I Am Woman; See Me Paint

 I had originally planned for the next two films in our series to be a "Blonde Bombshell" double-bill (after all, blonde bombshells can be Ordinary Ladies too). 


That will have to wait, however, because next week's film is going to be a last-minute addition to the line-up, and is included because Margaret Keane died this past Sunday at the age of 94.


Anyone who has had any contact with mid-Century American popular culture will inevitably have encountered Keane's shockingly sentimental, unashamedly cloying paintings. 

All those heart-rending waifs with their enormous eyes became emblematic of kitsch style (and weaponised consumerism) of the 60s and 70s; but anyone living through that period would have known the artist as Walter Keane, not Margaret.


The frankly bizarre (and vaguely pathological) story of Margaret and her husband, who took credit for her paintings and presented them to the world as his own work, became the subject for Tim Burton's 2014 film Big Eyes, starring Amy Adams and Christoph Waltz.

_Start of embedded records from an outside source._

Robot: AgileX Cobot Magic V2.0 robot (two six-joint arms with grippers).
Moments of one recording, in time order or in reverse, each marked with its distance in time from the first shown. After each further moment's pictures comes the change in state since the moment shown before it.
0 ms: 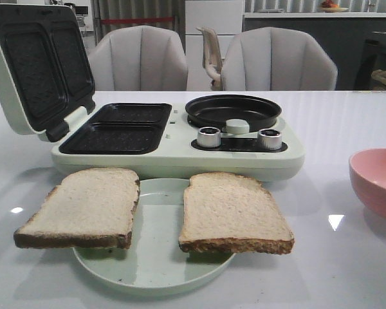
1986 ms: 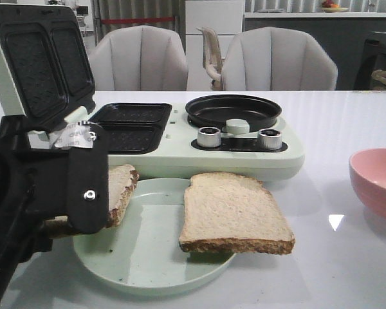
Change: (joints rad) left arm -0.427 0.699 0.065 1.522 -0.085 -1.104; right arm 0.000 0.000 0.000 0.000 0.000 0.000
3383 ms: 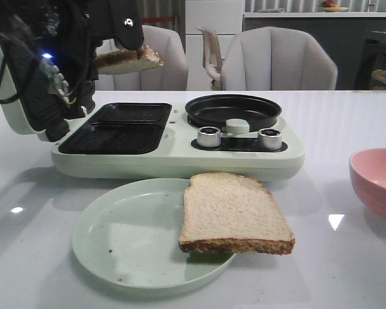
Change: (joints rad) left arm 0.327 0.142 -0.505 0.366 -0.029 0.000; right arm 0.000 0.000 0.000 0.000 0.000 0.000
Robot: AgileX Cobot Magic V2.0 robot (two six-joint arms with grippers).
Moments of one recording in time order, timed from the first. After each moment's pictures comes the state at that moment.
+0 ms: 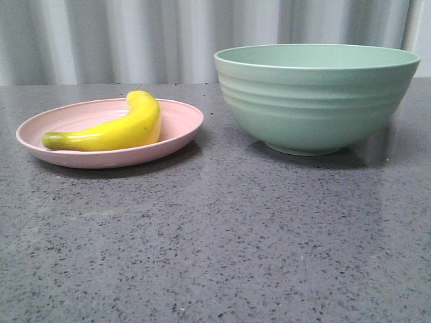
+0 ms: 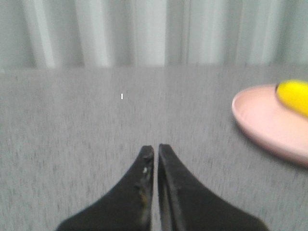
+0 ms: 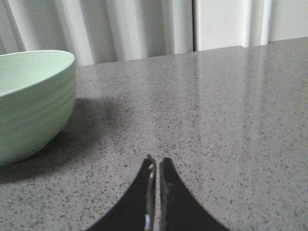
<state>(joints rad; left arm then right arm) -0.02 0.01 -0.10 -0.10 0.20 0.06 -0.15 0.01 -0.06 0.08 0.22 -0.01</state>
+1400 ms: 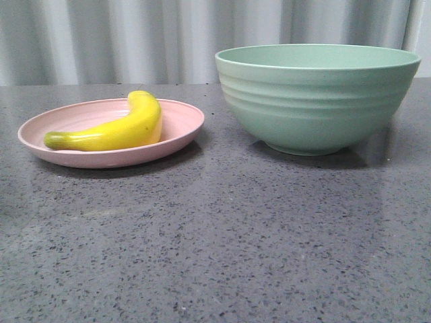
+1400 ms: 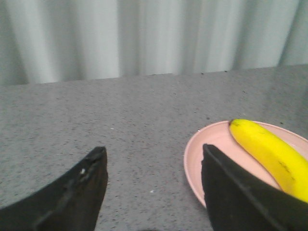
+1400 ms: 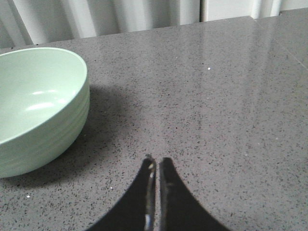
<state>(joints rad) -0.22 0.70 -0.53 -0.12 0.14 0.06 -0.15 0.32 -0.44 0.08 0.50 -0.01</state>
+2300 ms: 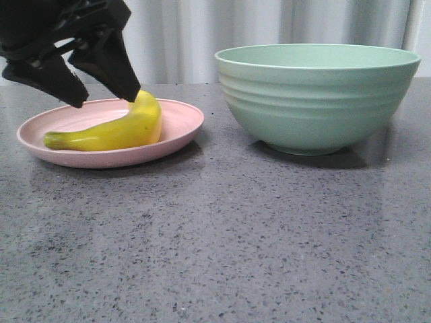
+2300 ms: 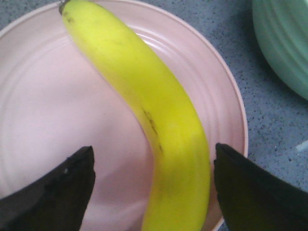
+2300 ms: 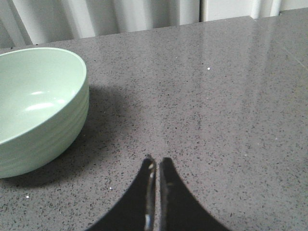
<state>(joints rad) -0.51 1.46 -1.07 -0.29 0.57 0.06 -0.15 0.32 -0.44 0.08 0.50 -0.01</state>
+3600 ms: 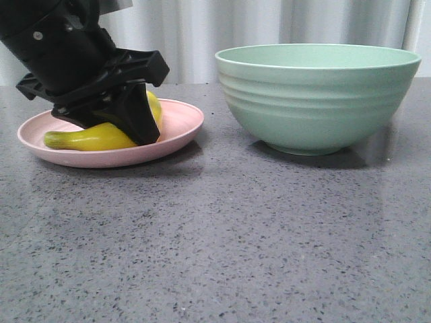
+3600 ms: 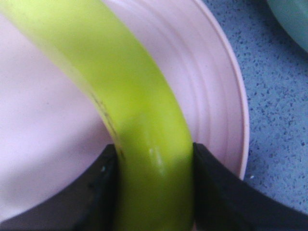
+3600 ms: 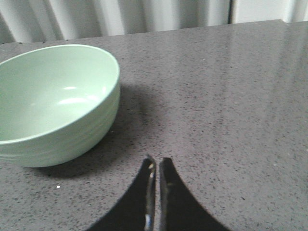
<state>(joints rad) -0.57 1.59 -1.10 -0.30 0.60 0.10 -0.03 0.35 -0.48 0.08 0.52 -0.01</state>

Tim Burton is a long-term admirer (and collector) of Keane's work, and the film he produced is a surprisingly personal and sympathetic telling of her story.  As he later said in an interview:

“In some ways, she’s the quietest feminist: ‘I am woman, you can barely hear me speak.’ But underneath, there was a spark. This person who could easily be thought of a victim, but she wasn’t a victim.”


This is exactly the idea I have been exploring with our current series of Ordinary Ladies: women who are not super-heroes or Saints or femmes fatale, but are (you should pardon the expression) ordinary ladies who are dismissed or underestimated by everyone around them, because they are the people society is designed not to notice.

You may not like Margaret Keane's paintings very much (I confess I don't) but her story is one that fits perfectly into this film series, and showing it now seems a fitting tribute to a woman who had to fight for the spot in 20th Century American culture that should rightly have been hers from the beginning.

We will screen Big Eyes at 7.30pm on Thursday, the 7th of July at the Victoria Park Baptist Church.